» What is expected
Your response should consist of the lines below, printed exactly.

BEGIN Dataset excerpt

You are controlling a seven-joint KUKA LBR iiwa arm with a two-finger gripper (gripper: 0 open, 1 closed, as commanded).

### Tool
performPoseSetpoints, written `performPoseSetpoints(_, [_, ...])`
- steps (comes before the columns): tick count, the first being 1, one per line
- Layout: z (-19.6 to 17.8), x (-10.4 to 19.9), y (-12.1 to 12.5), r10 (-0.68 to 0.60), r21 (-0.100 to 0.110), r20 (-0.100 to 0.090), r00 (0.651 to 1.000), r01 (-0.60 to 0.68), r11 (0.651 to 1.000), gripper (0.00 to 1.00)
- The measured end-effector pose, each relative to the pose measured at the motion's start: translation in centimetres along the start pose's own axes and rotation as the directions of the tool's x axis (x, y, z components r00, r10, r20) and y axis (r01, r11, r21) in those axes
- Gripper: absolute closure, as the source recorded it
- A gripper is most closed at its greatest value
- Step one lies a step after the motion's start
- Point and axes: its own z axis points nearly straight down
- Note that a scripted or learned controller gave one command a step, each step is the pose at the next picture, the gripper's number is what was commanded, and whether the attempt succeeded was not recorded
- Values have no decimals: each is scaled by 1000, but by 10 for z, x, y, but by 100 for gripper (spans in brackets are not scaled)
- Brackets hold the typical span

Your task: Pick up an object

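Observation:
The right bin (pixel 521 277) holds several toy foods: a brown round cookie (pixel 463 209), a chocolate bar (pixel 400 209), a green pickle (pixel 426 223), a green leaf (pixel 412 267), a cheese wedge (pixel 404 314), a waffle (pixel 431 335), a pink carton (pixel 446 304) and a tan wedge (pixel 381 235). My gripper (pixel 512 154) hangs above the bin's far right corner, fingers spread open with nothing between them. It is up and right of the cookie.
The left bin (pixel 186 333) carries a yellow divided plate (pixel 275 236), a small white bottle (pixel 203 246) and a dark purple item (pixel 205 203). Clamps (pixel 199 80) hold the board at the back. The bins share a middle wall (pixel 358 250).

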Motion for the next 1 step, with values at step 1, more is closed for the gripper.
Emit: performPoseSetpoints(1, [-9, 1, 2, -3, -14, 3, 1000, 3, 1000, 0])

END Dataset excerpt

» Response to the task
You are controlling a seven-joint KUKA LBR iiwa arm with a two-finger gripper (gripper: 0 open, 1 closed, as commanded).

### Tool
performPoseSetpoints, written `performPoseSetpoints(_, [_, ...])`
- steps (comes before the columns): tick count, the first being 1, one per line
- Layout: z (-19.6 to 17.8), x (-10.4 to 19.9), y (-12.1 to 12.5), r10 (-0.68 to 0.60), r21 (-0.100 to 0.110), r20 (-0.100 to 0.090), r00 (0.651 to 1.000), r01 (-0.60 to 0.68), r11 (0.651 to 1.000), gripper (0.00 to 1.00)
- The measured end-effector pose, each relative to the pose measured at the motion's start: translation in centimetres along the start pose's own axes and rotation as the directions of the tool's x axis (x, y, z components r00, r10, r20) and y axis (r01, r11, r21) in those axes
- Gripper: absolute closure, as the source recorded it
- A gripper is most closed at its greatest value
- Step one lies a step after the motion's start
- Point and axes: its own z axis points nearly straight down
- Note that a scripted or learned controller gave one command a step, each step is the pose at the next picture, the gripper's number is what was commanded, and whether the attempt succeeded was not recorded
- Values have no decimals: each is scaled by 1000, but by 10 for z, x, y, but by 100 for gripper (spans in brackets are not scaled)
- Brackets hold the typical span

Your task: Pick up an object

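Observation:
The right bin (pixel 521 277) holds several toy foods: a brown round cookie (pixel 463 209), a chocolate bar (pixel 400 209), a green pickle (pixel 426 223), a green leaf (pixel 412 267), a cheese wedge (pixel 404 314), a waffle (pixel 431 335), a pink carton (pixel 446 304) and a tan wedge (pixel 381 235). My gripper (pixel 512 154) hangs above the bin's far right corner, fingers spread open with nothing between them. It is up and right of the cookie.
The left bin (pixel 186 333) carries a yellow divided plate (pixel 275 236), a small white bottle (pixel 203 246) and a dark purple item (pixel 205 203). Clamps (pixel 199 80) hold the board at the back. The bins share a middle wall (pixel 358 250).
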
Motion for the next 1 step, with values at step 1, more is closed for the gripper.
Emit: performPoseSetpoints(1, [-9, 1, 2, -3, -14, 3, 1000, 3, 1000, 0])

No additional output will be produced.